A soldier by the entrance yells out surnames loudly, painstakingly. Zuleikha’s seeing him for the first time. Is he new?

“Volf Lee…? Lei…? Lei-be?”

“How many times have I asked for medical personnel to call me by my first name and patronymic!”

Volf Karlovich has repeated this phrase, word for word, every day at roll call. The other escort guards have already learned it by heart but this one peers into the darkness with surprise. And then, suddenly:

“To the exit! With your things!”

Zuleikha jolts as if she’s been struck by a whip. She presses her little bundle to her chest.

The human mass around her stirs, surges, gapes, and extends hands. “Where? Where are they being sent? And us? Where are we going?”

“The rest are to remain in place!”

Volf Karlovich rises with dignity, brushes himself off, and lets Zuleikha go first. They make their way to the exit, stepping over bodies, heads, sacks, suitcases, arms, parcels, and swaddled infants.
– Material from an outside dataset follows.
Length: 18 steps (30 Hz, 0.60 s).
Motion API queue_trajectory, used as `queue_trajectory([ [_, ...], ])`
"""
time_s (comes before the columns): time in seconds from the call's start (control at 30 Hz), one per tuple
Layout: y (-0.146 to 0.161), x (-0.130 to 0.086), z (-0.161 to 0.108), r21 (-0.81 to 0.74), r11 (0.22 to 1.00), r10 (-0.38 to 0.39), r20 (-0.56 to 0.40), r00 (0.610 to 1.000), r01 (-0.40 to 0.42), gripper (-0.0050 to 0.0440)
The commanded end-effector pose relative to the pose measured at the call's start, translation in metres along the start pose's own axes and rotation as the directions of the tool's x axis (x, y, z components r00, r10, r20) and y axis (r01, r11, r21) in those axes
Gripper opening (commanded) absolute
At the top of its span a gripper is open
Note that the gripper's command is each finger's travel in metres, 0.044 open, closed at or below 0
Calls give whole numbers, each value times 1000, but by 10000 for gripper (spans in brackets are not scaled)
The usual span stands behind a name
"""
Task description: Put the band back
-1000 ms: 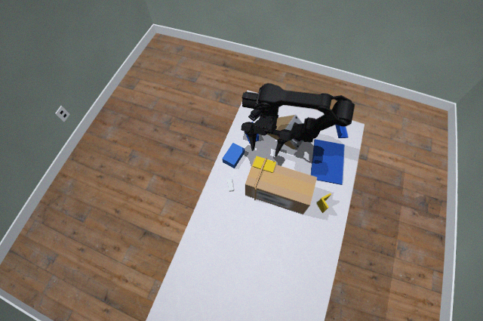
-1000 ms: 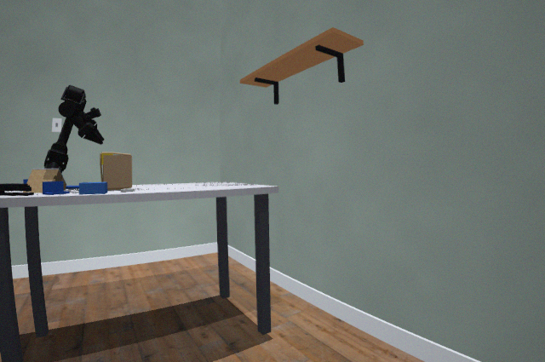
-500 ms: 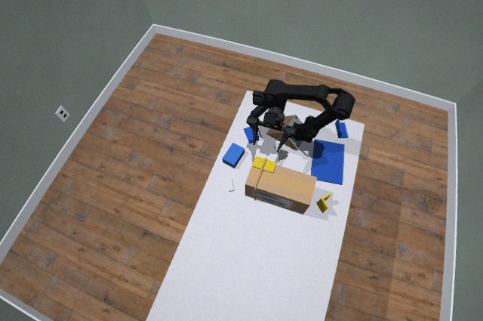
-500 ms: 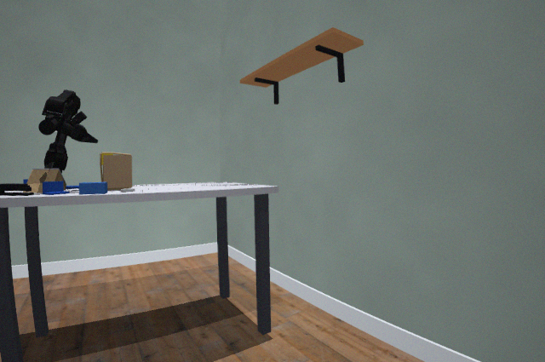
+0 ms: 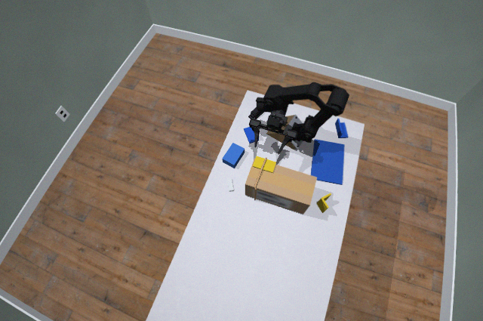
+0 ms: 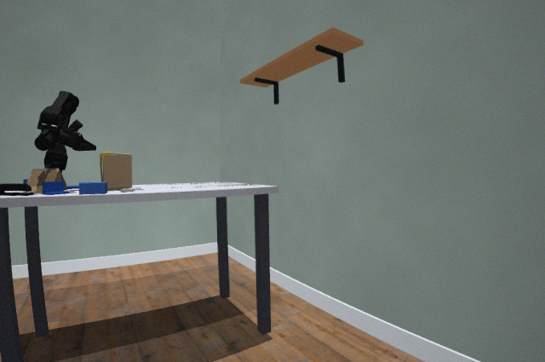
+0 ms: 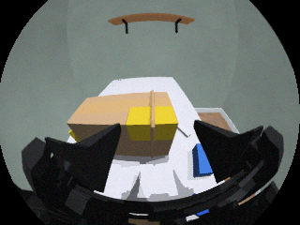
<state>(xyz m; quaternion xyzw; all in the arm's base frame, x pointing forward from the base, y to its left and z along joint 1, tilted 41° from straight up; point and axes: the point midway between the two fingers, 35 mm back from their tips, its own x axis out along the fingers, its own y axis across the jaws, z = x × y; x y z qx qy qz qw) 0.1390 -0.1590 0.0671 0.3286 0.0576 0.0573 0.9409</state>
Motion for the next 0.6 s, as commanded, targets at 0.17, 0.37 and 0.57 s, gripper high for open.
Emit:
queue_trajectory([
  [0.17,-2,13,-39,-18,1000,-6,7,1000,6,440],
  [0.37,-3,13,-41,-38,999,-9,5,1000,9,440],
  [0.57,-3,13,-41,-38,999,-9,5,1000,9,440],
])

The unfamiliar soldier also calls the mullah’s widow and the morose peasant’s family, with the innumerable children, and leads them out of the cell.

After so many days of darkness, light from a kerosene lamp seems as bright as a sliver of sun. After the cell’s stuffy air, the cold air in the corridor intoxicates. Legs tired from constant sitting have slackened and plod falteringly along, but the body is glad to be moving. How long had they stayed in the dungeons? Neighbors confirmed it was several weeks; they’d kept track with the daily roll calls.
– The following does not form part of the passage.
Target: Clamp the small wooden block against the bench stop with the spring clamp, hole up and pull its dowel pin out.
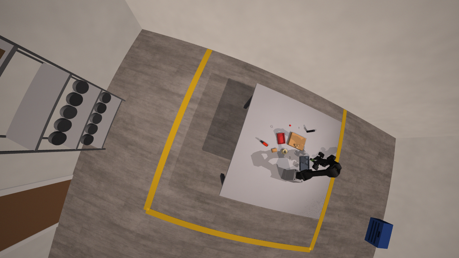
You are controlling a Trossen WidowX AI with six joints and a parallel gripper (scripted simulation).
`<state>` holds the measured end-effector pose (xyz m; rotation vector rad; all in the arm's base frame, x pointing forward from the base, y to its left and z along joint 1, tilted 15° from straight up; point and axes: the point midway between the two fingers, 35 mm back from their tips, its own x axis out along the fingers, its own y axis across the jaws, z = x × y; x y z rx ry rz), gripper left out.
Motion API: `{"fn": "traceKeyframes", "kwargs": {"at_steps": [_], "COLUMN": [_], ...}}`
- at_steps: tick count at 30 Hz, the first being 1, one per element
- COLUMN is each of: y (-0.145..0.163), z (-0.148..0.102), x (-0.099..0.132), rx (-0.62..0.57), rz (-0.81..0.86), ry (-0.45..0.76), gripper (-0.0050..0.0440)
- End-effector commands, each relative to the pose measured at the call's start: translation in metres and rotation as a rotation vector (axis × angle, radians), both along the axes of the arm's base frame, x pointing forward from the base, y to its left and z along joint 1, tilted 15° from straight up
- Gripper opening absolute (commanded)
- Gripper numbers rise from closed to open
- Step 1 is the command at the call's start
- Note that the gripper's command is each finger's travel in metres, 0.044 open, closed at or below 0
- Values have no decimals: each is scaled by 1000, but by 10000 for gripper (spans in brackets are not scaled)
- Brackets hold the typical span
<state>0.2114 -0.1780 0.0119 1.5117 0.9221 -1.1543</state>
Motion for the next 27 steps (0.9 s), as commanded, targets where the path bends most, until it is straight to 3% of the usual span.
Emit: {"fn": "traceKeyframes", "kwargs": {"at_steps": [1, 27], "y": [0, 1], "z": [0, 1], "x": [0, 6], "rx": [-7, -60], "rz": [31, 228], "ry": [5, 4], "gripper": [0, 0]}}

They walk along the corridor with escort guards to the front and back. The guards sometimes stop and call for more people from other cells. When they leave the prison, there are already so many they can’t be counted. Villagers, Zuleikha understands as she walks and examines the faces and clothes of her traveling companions. Some of them have fresh, even rosy, faces and were brought in recently. Others, though – like the people from her town – can barely stand. The mullah’s widow has aged and grayed but she’s stubbornly pulling the cat’s empty cage behind her. The peasant’s wife has withered to yellowness and is, as before, clasping two swaddled babies to herself like bundles.

“Finally!” Leibe’s joyful whisper quivers right by her ear. “They’re transferring the infirmary to the rearguard!”

Zuleikha nods. To the rearguard, fine, to the rearguard. She’s seeing Leibe in the light for the first time. His facial features are as graceful as a youth’s, his curly gray hair is bright and silvery, and even his wrinkles are delicate and intelligent. Long, weeks-old stubble covers his cheeks, lending him an air of nobility, and he’s not nearly as old as it seemed in the beginning, probably younger than Murtaza. He’s just dressed oddly, like a pauper, in an ancient, very shabby and moth-eaten blue dress uniform that’s torn in many places, and he’s wearing house slippers without backs on his rag-wrapped feet.